[Directions] Scanning the entries below, copy every line that contains the word "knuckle".
Exercise inputs: Begin
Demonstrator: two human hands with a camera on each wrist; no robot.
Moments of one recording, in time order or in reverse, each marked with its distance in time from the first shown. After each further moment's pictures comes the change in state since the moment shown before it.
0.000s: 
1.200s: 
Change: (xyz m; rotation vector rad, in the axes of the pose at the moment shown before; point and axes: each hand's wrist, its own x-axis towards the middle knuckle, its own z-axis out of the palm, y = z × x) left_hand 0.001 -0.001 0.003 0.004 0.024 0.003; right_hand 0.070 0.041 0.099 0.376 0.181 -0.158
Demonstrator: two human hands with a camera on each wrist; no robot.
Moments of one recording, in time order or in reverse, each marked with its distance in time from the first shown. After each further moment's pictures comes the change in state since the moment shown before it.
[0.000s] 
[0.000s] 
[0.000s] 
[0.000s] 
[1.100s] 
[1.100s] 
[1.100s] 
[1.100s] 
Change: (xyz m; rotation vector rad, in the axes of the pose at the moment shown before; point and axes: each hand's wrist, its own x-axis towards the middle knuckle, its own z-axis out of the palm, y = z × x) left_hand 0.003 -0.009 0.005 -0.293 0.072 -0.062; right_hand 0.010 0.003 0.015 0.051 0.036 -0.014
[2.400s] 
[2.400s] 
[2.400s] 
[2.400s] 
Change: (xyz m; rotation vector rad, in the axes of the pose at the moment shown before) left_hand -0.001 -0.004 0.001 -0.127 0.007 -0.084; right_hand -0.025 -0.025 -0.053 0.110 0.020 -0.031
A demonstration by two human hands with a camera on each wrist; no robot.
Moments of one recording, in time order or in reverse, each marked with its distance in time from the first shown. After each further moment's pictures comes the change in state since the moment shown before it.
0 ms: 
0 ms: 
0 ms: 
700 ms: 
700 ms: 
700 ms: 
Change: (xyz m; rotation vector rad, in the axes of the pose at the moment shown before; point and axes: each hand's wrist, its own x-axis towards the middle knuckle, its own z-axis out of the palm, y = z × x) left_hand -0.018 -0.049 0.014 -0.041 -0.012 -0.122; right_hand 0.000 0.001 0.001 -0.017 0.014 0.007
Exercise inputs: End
[Answer section]
Change: (xyz m; rotation vector rad, in the axes of the pose at the moment shown before; point and axes: each hand's wrist, its own x-axis towards the middle knuckle, its own z-axis out of the palm, y = z × x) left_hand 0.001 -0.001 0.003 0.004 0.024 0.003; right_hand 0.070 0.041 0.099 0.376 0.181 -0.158
Change: (xyz m; rotation vector rad, in the axes of the pose at the moment shown before; point and axes: each hand's wrist, its own x-axis towards the middle knuckle, its own z-axis out of the palm, y = z × x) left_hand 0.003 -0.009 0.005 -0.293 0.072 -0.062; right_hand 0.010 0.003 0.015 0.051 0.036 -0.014
Change: (xyz m; rotation vector rad, in the axes of the pose at the moment shown before; point and axes: each hand's wrist, its own x-axis towards the middle knuckle, its own z-axis out of the palm, y = z × x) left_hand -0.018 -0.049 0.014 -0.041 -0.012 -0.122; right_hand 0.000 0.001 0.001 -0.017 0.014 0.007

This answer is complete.